Frequent high minimum average utility sequence mining with constraints in dynamic databases using efficient pruning strategies

摘要

High utility sequence mining is a popular data mining task, which aims at finding sequences having a high utility (importance) in a quantitative sequence database. Though it has several applications, state-of-the-art algorithms have one or more of the following limitations: (1) they rely on a utility function that tends to be biased toward finding long patterns, (2) some algorithms do take pattern length into account using an average-utility function but they adopt an optimistic perspective that can be risky or misleading for some applications, (3) they do not let the user specify additional constraints on patterns to be found.
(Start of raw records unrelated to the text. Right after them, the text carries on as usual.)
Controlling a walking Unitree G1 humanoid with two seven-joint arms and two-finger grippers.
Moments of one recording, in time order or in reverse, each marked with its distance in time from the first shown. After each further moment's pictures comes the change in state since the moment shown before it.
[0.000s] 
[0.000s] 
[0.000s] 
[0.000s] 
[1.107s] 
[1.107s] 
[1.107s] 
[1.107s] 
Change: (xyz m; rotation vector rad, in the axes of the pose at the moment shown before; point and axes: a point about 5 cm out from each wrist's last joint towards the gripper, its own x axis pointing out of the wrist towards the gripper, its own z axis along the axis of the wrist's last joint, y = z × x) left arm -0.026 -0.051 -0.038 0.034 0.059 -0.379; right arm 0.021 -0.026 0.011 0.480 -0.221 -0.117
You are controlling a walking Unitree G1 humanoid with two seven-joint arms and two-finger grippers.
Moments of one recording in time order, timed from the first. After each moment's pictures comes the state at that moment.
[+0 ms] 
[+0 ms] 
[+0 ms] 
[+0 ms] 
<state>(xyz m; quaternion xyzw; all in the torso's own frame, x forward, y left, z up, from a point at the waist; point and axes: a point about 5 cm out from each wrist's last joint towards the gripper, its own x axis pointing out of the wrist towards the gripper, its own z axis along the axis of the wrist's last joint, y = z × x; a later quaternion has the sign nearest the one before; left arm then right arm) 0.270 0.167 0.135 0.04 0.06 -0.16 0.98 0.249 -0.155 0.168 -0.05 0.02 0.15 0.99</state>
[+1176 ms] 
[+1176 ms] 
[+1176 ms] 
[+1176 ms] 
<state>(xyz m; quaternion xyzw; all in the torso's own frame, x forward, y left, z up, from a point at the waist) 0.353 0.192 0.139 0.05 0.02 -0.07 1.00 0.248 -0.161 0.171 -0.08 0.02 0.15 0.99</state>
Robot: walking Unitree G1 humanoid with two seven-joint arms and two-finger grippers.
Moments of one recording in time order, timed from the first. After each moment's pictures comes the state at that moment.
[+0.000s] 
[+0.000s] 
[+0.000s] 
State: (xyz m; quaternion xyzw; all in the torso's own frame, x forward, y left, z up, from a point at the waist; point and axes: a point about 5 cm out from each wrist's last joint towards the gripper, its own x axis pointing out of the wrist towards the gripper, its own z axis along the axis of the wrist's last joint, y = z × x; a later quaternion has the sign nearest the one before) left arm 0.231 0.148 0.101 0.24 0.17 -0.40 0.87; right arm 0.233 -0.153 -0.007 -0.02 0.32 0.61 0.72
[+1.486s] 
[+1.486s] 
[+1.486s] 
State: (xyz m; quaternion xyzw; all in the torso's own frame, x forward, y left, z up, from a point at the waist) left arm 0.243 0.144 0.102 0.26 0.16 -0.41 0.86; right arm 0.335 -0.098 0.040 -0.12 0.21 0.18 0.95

To address these three limitations, this paper defines a novel task of mining frequent high minimum average-utility sequences (FHAUS) with constraints in a quantitative sequence database. This task has the following benefits. First, it uses the average-utility au function based on the minimum utility, which takes the length of a pattern into account to calculate its utility. This helps finding short patterns missed by traditional algorithms and it is based on more safe pessimistic utility calculations. Second, the user can specify a set of monotonic and anti-monotonic constraints C on patterns to filter irrelevant patterns and improve the performance of the mining process. To efficiently find all FHAUSs with constraints, this paper first proposes some novel upper bounds (UBs) and weak upper bounds (WUBs) on the average-utility, which satisfy downward-closure (DC) properties or DC-like properties. Then, to effectively reduce the search space, the paper designs novel width pruning, depth pruning, reducing, and tightening strategies based on the proposed bounds. These proposed novel theoretical results are integrated into an algorithm named C-FHAUSPM (Constrained Frequent High minimum Average-Utility Sequential Pattern Mining) for efficiently discovering all FHAUSs with constraints. Results from extensive experiments on both real-life and synthetic quantitative sequence databases show that C-FHAUSPM is highly efficient in terms of runtime and memory usage.